### TRY IT
State how many lines in the listing below include the string "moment". The answer is the number alone.

### PROVIDED MATERIAL
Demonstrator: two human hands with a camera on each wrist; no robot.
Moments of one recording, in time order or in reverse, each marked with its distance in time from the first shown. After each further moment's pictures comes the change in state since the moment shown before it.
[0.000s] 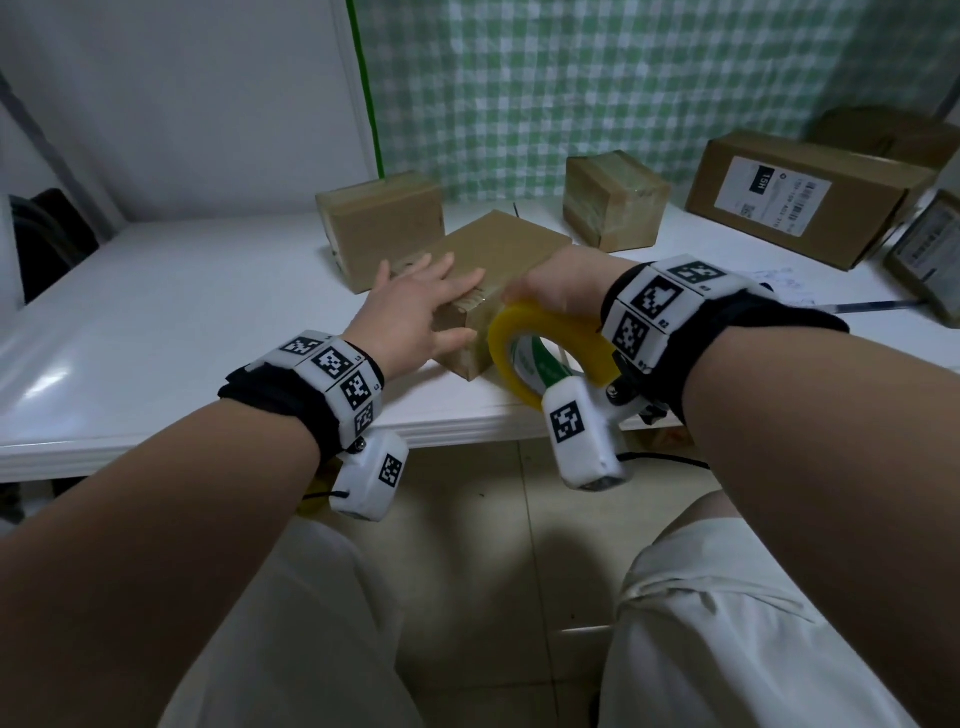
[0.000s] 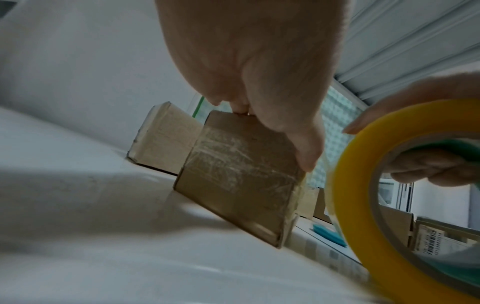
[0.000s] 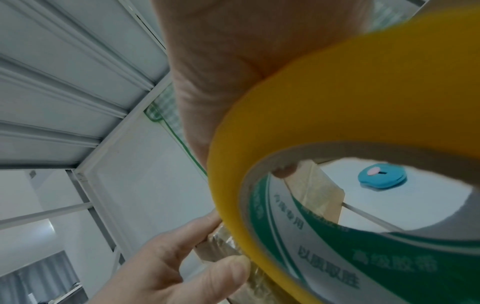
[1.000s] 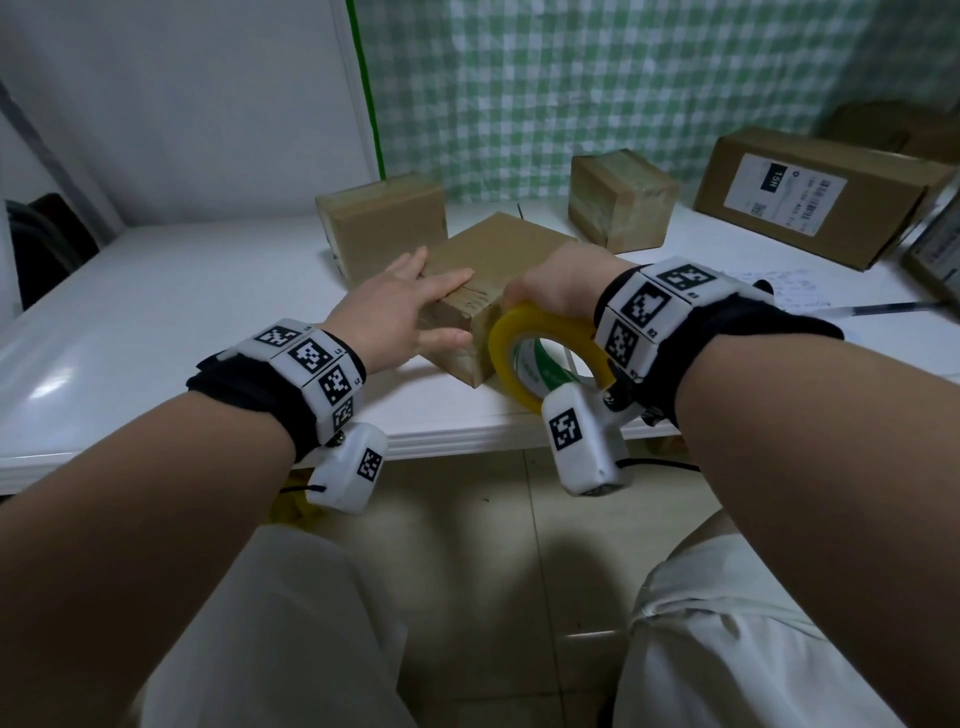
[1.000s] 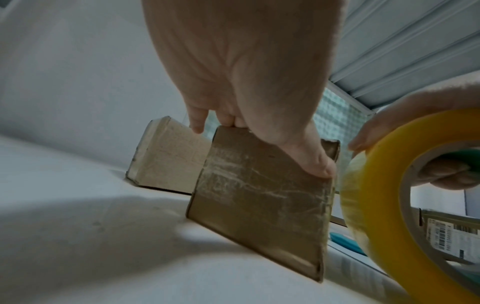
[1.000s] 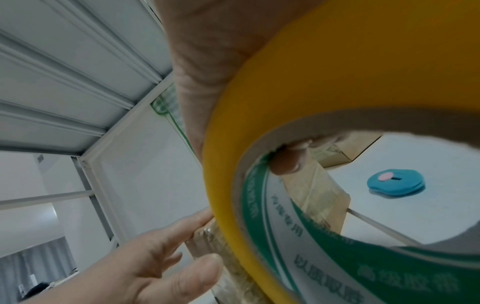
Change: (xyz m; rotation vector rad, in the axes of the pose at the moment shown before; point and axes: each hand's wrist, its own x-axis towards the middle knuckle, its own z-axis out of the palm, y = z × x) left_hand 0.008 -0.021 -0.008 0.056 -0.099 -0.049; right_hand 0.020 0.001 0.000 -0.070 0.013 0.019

### EXERCISE ANSWER
2